Comment by LoganDark

Comment by LoganDark 3 days ago

1 reply

When ChatGPT first released and jailbreaks were pretty easy, I was able to easily get some extremely good/detailed output from it, with very little errors or weirdness. Now even when I can get jailbreaks to work with their newer models, it's just not the same, and no open-source model or even commercial model has seem to come close to the quality of that very first release. They're all just weird, dumb, random or incoherent. I keep trying even the very large open-source or open-weights models, and new versions of OpenAI's models and Claude and Gemini and so on, but it just all sucks. It all feels like slop!

I'm convinced it's because that first ChatGPT release was probably trained on data almost entirely untainted by other LLMs, and it may no longer ever be possible to obtain such a dataset again. Every model feels so artificial and synthetic. I do not know for sure why this is, but I bet it has something to do with people thinking it's possible to programmatically generate almost half the dataset?! I feel like OpenAI's moat could have been the quality and authenticity of their dataset, since they scraped practically most of the internet before LLMs became widespread, but even they've probably lost it by now.

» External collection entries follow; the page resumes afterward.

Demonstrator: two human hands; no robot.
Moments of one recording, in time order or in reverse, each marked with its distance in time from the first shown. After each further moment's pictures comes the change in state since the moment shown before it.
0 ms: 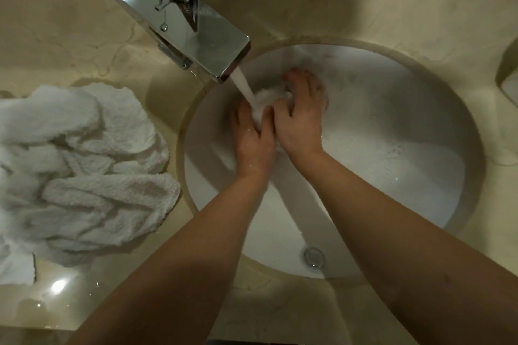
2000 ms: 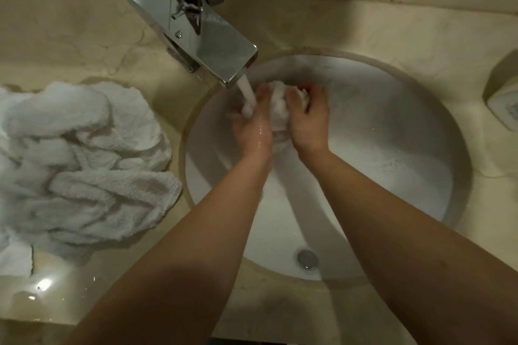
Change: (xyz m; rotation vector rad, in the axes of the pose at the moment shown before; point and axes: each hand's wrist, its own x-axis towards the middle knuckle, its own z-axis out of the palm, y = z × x) left_hand 0.015 0.062 -0.003 -0.529 0.145 -0.596; right_hand 0.008 0.000 -0.013 0.322 0.025 0.228
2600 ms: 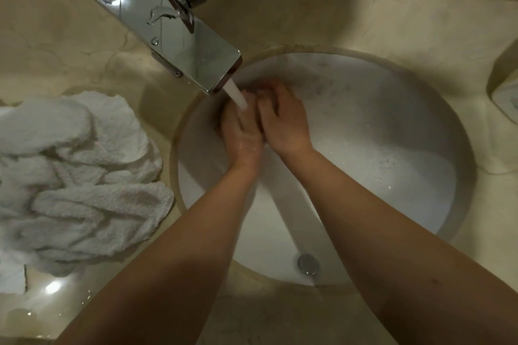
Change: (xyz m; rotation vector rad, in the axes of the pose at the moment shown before) left_hand 0.024 -0.022 -0.017 0.217 -0.110 0.546; right_hand 0.004 -0.003 0.019 -0.256 -0.191 -0.110
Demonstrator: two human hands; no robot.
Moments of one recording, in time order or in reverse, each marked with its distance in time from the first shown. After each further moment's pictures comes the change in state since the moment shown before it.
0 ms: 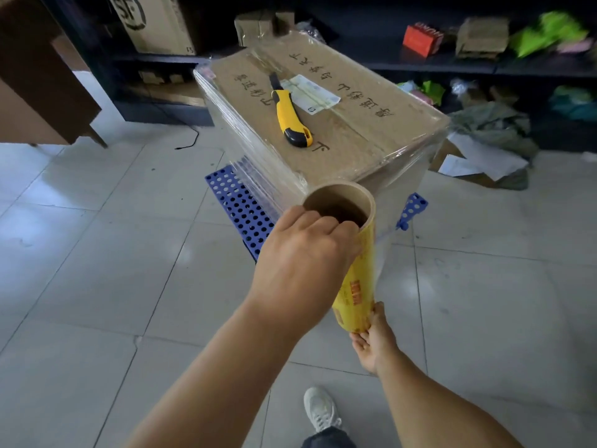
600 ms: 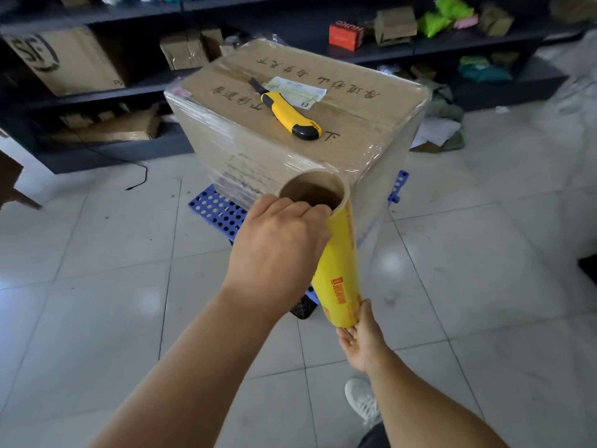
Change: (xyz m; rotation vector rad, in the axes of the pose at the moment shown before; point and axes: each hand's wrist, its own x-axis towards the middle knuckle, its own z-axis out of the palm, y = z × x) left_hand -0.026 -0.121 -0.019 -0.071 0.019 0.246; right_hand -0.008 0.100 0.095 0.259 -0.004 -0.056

I haven't really internalized anything about "model collapse", other than that if you train an LLM on outputs from other LLMs, you will be training to emulate an imprecise version of an imprecise version of writing, which will be measurably and perceptibly worse than merely one layer of imprecise version of actual writing.

wuschel 3 days ago

> I'm convinced it's because that first ChatGPT release was probably trained on data almost entirely untainted by other LLMs, and it may no longer ever be possible to obtain such a dataset again.

Interesting statement. But wouldn’t that mean that Google is in an even better position in regard to primary, or at least pristine data?